- [Data extracts]

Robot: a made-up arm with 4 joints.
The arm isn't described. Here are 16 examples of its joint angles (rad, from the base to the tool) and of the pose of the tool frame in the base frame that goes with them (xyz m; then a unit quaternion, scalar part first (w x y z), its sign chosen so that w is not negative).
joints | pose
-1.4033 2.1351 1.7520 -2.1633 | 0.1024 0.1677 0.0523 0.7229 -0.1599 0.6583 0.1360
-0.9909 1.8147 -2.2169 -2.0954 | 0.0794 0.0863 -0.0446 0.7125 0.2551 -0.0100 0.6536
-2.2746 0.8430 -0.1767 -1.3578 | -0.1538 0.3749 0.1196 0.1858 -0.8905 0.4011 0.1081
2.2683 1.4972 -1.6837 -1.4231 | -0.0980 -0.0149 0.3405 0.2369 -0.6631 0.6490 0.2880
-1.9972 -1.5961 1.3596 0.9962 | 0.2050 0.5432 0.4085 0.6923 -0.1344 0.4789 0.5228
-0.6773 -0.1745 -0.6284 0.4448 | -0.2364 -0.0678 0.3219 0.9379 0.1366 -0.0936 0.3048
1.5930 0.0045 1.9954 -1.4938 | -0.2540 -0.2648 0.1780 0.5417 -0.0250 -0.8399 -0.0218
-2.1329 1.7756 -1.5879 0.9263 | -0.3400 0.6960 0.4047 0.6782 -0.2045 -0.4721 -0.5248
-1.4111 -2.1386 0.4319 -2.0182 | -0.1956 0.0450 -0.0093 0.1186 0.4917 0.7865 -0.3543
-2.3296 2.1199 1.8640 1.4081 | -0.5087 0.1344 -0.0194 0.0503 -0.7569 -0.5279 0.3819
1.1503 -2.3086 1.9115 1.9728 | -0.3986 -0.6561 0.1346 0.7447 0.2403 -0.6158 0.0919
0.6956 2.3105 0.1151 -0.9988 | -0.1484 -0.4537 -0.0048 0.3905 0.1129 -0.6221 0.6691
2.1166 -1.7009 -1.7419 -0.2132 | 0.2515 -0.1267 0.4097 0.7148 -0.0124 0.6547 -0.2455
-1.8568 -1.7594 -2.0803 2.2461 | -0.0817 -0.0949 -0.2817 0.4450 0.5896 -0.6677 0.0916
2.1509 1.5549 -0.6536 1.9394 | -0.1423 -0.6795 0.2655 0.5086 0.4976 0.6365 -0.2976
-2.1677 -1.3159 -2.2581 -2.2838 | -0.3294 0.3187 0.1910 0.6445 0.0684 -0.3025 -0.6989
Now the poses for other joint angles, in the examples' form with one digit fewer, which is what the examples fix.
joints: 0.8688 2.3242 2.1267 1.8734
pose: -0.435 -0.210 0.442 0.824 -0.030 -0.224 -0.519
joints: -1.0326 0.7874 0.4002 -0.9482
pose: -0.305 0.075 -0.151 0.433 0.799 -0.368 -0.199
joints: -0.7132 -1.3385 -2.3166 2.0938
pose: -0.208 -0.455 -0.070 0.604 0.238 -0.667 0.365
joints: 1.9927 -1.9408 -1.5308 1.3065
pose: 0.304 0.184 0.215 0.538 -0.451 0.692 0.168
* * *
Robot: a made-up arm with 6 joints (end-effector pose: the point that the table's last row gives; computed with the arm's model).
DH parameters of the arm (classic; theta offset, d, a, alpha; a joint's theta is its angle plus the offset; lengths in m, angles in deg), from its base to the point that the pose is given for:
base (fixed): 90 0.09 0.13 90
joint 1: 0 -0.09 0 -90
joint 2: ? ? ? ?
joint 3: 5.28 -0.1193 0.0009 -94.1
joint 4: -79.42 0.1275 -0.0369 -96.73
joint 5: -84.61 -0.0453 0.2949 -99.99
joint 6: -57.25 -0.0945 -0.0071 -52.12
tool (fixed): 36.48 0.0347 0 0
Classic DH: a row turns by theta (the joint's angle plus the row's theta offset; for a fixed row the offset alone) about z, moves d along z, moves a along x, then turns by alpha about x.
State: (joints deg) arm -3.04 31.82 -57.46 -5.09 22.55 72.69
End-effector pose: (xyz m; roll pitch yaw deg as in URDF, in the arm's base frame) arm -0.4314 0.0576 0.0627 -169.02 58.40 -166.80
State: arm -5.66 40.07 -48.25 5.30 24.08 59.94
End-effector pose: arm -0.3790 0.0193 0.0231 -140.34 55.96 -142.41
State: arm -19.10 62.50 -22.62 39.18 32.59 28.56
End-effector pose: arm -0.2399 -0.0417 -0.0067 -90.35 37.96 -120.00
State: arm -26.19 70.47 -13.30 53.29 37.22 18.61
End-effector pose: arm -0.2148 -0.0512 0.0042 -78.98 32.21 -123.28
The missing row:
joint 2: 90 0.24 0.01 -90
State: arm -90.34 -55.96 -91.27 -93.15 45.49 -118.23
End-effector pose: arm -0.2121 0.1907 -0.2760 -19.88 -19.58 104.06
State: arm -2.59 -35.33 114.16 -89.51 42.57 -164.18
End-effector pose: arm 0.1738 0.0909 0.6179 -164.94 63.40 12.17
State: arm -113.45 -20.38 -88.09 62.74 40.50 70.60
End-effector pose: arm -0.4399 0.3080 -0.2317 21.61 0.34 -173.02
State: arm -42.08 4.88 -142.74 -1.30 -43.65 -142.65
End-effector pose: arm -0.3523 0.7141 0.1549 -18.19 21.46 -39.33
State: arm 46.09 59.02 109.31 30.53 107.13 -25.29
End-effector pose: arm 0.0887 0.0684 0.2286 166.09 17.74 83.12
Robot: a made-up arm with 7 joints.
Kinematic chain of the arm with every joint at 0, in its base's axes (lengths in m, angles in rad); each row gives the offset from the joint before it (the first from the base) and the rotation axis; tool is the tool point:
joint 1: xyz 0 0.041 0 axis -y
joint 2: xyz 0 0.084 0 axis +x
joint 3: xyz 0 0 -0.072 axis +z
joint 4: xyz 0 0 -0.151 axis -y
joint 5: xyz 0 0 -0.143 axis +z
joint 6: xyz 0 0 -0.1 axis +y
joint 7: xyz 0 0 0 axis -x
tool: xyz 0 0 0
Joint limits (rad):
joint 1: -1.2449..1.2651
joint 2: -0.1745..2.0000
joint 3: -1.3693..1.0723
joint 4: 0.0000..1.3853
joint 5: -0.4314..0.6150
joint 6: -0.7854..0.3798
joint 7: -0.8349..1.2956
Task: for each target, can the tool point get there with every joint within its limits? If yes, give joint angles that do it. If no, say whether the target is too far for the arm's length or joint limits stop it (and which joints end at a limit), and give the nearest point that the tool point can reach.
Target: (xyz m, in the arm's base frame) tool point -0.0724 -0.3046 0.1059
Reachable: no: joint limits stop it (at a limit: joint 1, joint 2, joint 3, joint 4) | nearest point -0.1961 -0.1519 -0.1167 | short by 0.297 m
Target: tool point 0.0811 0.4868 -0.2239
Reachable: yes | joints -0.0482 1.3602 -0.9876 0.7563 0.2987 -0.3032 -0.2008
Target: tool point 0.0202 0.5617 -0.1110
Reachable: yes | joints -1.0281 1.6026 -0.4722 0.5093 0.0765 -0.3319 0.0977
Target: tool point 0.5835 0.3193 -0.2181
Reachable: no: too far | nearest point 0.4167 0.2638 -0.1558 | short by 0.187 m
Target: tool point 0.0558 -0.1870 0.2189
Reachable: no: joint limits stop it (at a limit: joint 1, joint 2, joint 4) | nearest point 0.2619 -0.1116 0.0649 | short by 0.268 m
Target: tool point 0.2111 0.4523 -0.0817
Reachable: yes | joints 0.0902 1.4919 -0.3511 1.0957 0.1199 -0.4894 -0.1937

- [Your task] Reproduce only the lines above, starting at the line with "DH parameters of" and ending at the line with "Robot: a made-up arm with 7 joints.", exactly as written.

- [Task output]
DH parameters of the arm (classic; theta offset, d, a, alpha; a joint's theta is its angle plus the offset; lengths in m, angles in deg), from its base to the point that the pose is given for:
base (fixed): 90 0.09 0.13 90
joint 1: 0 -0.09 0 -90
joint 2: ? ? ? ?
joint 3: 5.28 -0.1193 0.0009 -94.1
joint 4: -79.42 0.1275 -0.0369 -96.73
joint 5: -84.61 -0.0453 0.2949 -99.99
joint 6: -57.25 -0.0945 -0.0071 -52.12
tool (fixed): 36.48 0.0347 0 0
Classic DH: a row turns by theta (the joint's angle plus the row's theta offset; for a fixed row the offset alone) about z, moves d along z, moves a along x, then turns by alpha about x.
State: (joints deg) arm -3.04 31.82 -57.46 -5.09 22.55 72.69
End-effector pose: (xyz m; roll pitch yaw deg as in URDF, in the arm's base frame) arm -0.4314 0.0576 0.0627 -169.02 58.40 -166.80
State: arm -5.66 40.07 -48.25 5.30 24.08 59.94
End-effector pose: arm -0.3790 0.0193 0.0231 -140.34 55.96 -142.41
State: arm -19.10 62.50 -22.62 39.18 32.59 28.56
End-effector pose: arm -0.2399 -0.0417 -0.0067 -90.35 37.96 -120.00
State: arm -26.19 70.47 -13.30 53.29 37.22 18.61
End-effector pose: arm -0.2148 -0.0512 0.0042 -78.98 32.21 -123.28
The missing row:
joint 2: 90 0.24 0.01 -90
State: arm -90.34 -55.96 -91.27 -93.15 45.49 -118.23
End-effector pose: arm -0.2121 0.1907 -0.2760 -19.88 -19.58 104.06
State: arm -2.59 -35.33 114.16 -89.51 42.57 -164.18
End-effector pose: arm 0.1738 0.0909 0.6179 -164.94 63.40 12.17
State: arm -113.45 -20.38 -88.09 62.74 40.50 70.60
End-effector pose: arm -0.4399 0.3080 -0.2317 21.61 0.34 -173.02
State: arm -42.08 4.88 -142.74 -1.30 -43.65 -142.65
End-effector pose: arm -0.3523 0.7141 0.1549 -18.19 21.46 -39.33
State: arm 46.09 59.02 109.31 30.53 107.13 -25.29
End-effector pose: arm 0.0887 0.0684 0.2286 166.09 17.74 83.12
Robot: a made-up arm with 7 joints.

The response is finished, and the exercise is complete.